5.2. Any change to scope, deliverables, or timelines must be agreed in writing and may be subject to revised fees.
5.3. Project work will always remain within the advisory and consultative domain. The Company does not provide system administration, hands-on technical execution, managed services, or operational execution. 

6. Limitation of Liability

6.1. To the fullest extent permitted by law, the Company’s total aggregate liability (in contract, tort, or otherwise) shall be limited to the total fees paid by the Client under the relevant engagement in the 12 months preceding any claim.
6.2. The Company shall not be liable for:

  • Any indirect or consequential loss or damage
  • Loss of profit, data, business opportunity, or reputation
  • Any third-party failures or issues arising from implementation of advice
  • Any operational or security based incidents.

7. Indemnity

The Client agrees to indemnify and hold harmless the Company against any losses, claims, liabilities, or damages arising from the Client’s implementation or use of the Services, or from third-party claims linked to such use.

8. Intellectual Property

8.1. All documents, reports, models, methodologies, and materials provided by the Company remain its intellectual property unless explicitly transferred in writing.
8.2. The Client is granted a non-exclusive, non-transferable licence to use deliverables for internal business purposes only.

9. Confidentiality

9.1. Each party shall keep the other’s confidential information strictly confidential and use it only for the purposes of the engagement.
9.2. Disclosure is only permitted with written consent or where required by law.

10. Fees and Payment

10.1. All fees are exclusive of VAT unless otherwise stated.
10.2. Invoices are payable within 14 calendar days. Late payments may incur interest at 4% above the Bank of England base rate.
10.3. Fees are based on time, scope, and agreed deliverables. Retainer and project fees are non-refundable unless otherwise agreed. Time utilised as 'part' days will be charged on a pro-rata basis.
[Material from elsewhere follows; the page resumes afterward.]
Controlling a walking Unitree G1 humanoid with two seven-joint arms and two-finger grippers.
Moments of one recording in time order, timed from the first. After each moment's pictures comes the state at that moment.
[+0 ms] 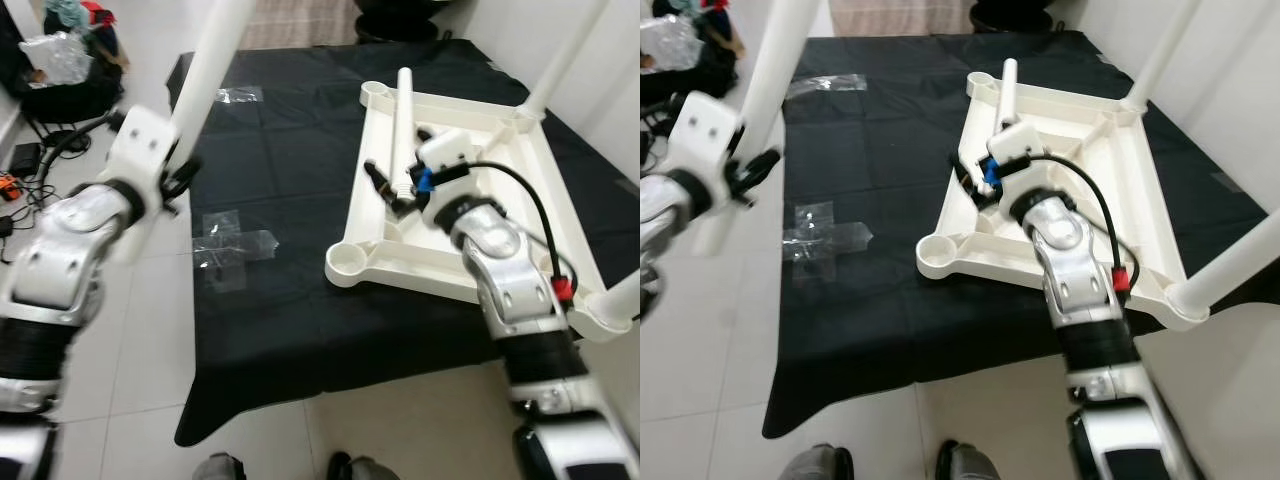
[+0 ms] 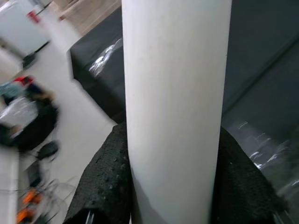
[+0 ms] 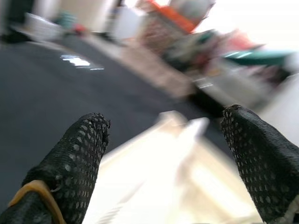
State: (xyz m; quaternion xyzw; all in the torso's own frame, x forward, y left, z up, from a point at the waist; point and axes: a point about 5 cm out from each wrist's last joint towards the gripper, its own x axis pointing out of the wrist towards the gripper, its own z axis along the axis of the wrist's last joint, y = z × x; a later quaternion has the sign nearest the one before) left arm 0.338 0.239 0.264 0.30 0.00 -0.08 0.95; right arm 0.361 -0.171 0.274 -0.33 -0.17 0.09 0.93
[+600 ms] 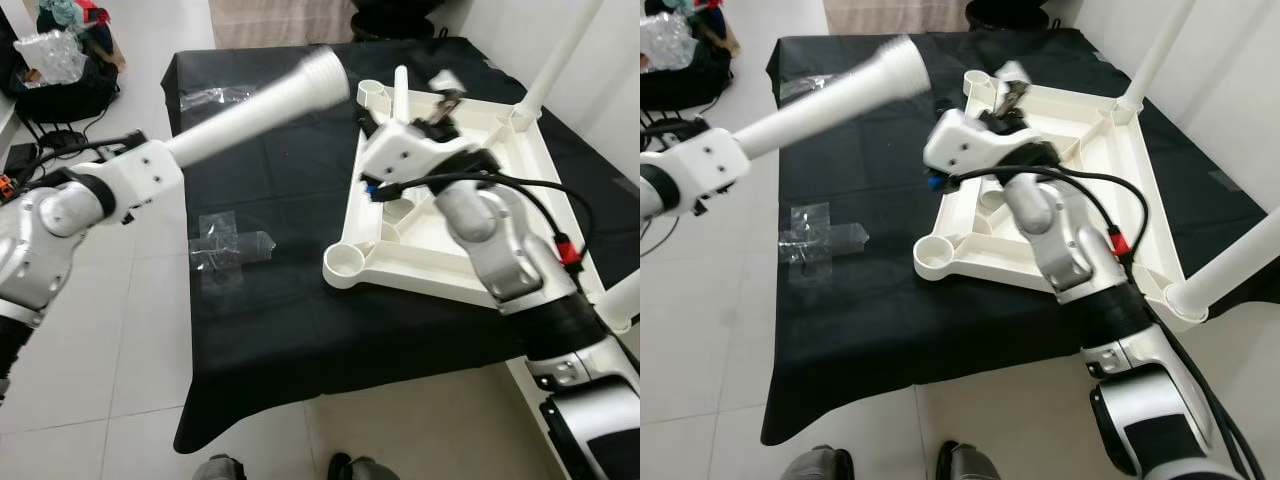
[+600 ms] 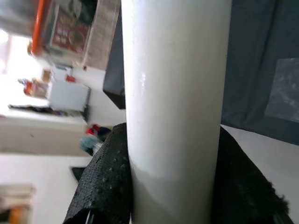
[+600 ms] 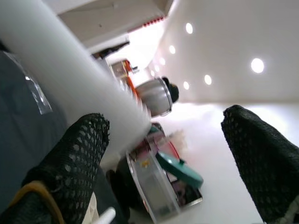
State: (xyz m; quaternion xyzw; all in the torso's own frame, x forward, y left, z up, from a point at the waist) left arm 0.341 0.225 0.274 0.59 -0.04 -0.12 0.80; right arm 0.349 -0.102 0.298 -0.55 -0.35 0.11 0.75
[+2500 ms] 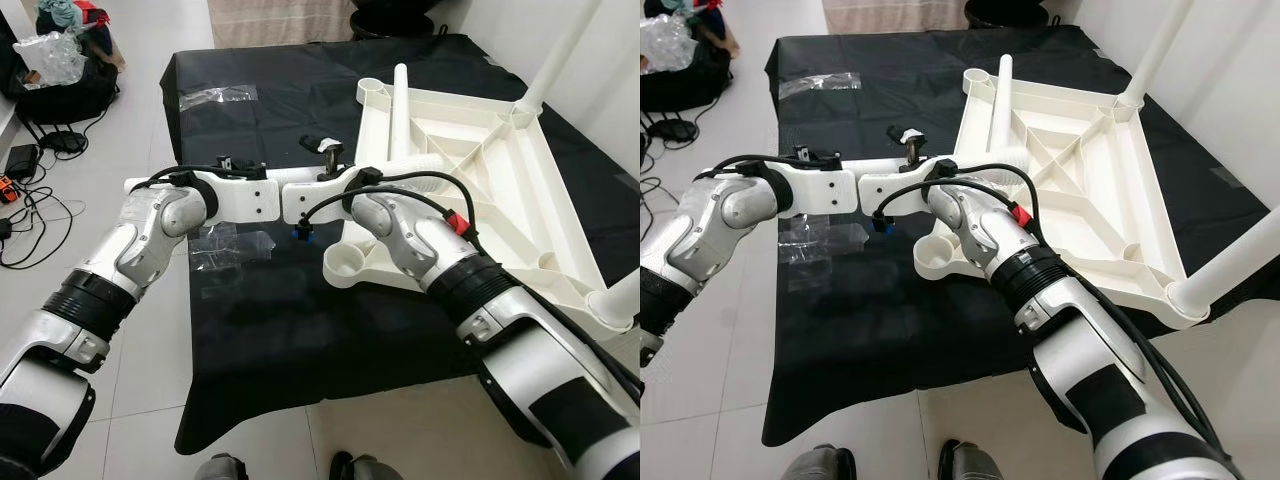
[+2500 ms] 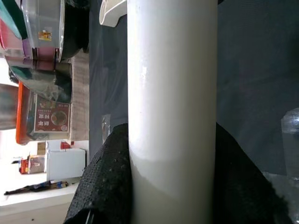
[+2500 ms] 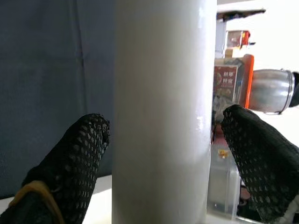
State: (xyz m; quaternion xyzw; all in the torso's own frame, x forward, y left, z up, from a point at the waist) left arm 0.368 0.138 0.248 0.64 -0.10 -0.24 0.73; right arm 0.390 -0.055 0.244 -0.69 -0.11 0.23 0.67
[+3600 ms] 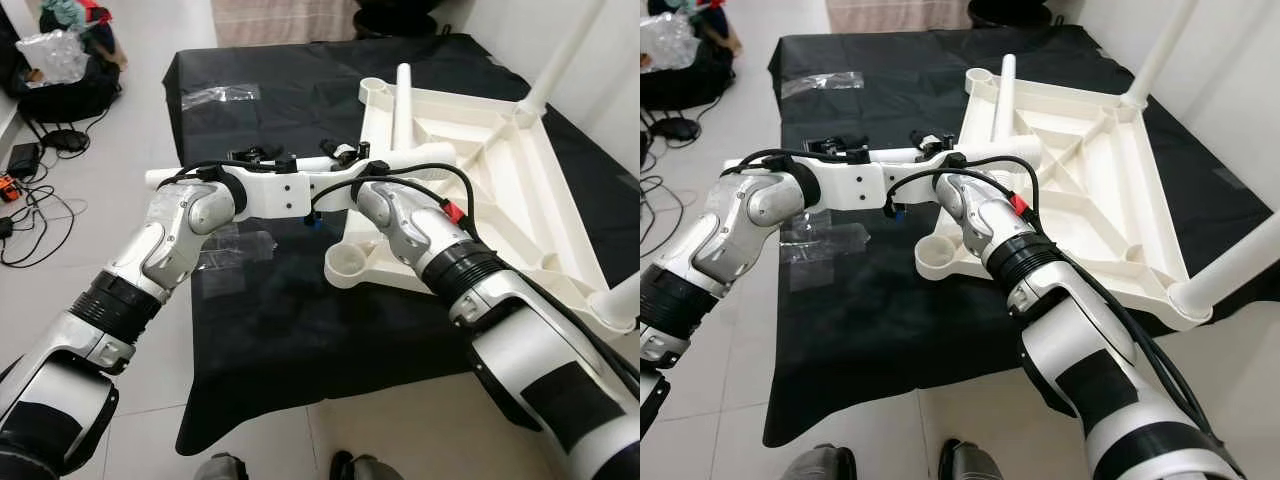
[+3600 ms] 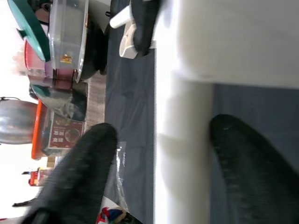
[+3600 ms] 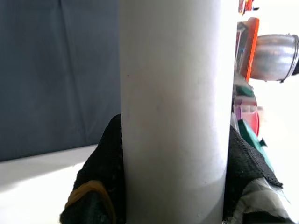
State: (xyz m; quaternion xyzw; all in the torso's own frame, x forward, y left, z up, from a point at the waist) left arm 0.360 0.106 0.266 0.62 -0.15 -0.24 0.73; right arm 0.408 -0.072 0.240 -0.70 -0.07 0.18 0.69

10.4 Travel within 15 miles of Indigo (Int) Ltd registered office is included within quoted charges. Outside of 15 miles, standard time and HMRC mileage rates will apply and be charged through.

10.5 Overnight and International travel will be charged for at cost. Airline travel will be at a minimum level of Premium Economy for flights up to 5 hours. and Business class for over 5 hours. Reasonable subsistence will be charged for in addition to Advisory & Consulting services.

11. Termination

11.1. Either party may terminate an engagement with 30 days’ written notice.
11.2. All work completed up to the termination date will be invoiced and is payable in full.
11.3. For retainer contracts, early termination may be subject to a pro-rata adjustment or an early termination fee, as set out in the engagement letter or agreement.

12. Governing Law and Jurisdiction

These Terms shall be governed by and construed in accordance with the laws of England and Wales. Any dispute arising out of or in connection with these Terms shall be subject to the exclusive jurisdiction of the courts of England and Wales.

13. Entire Agreement

These Terms, together with any related engagement letter, proposal, or SOW, form the entire agreement between the parties and override all prior representations or agreements.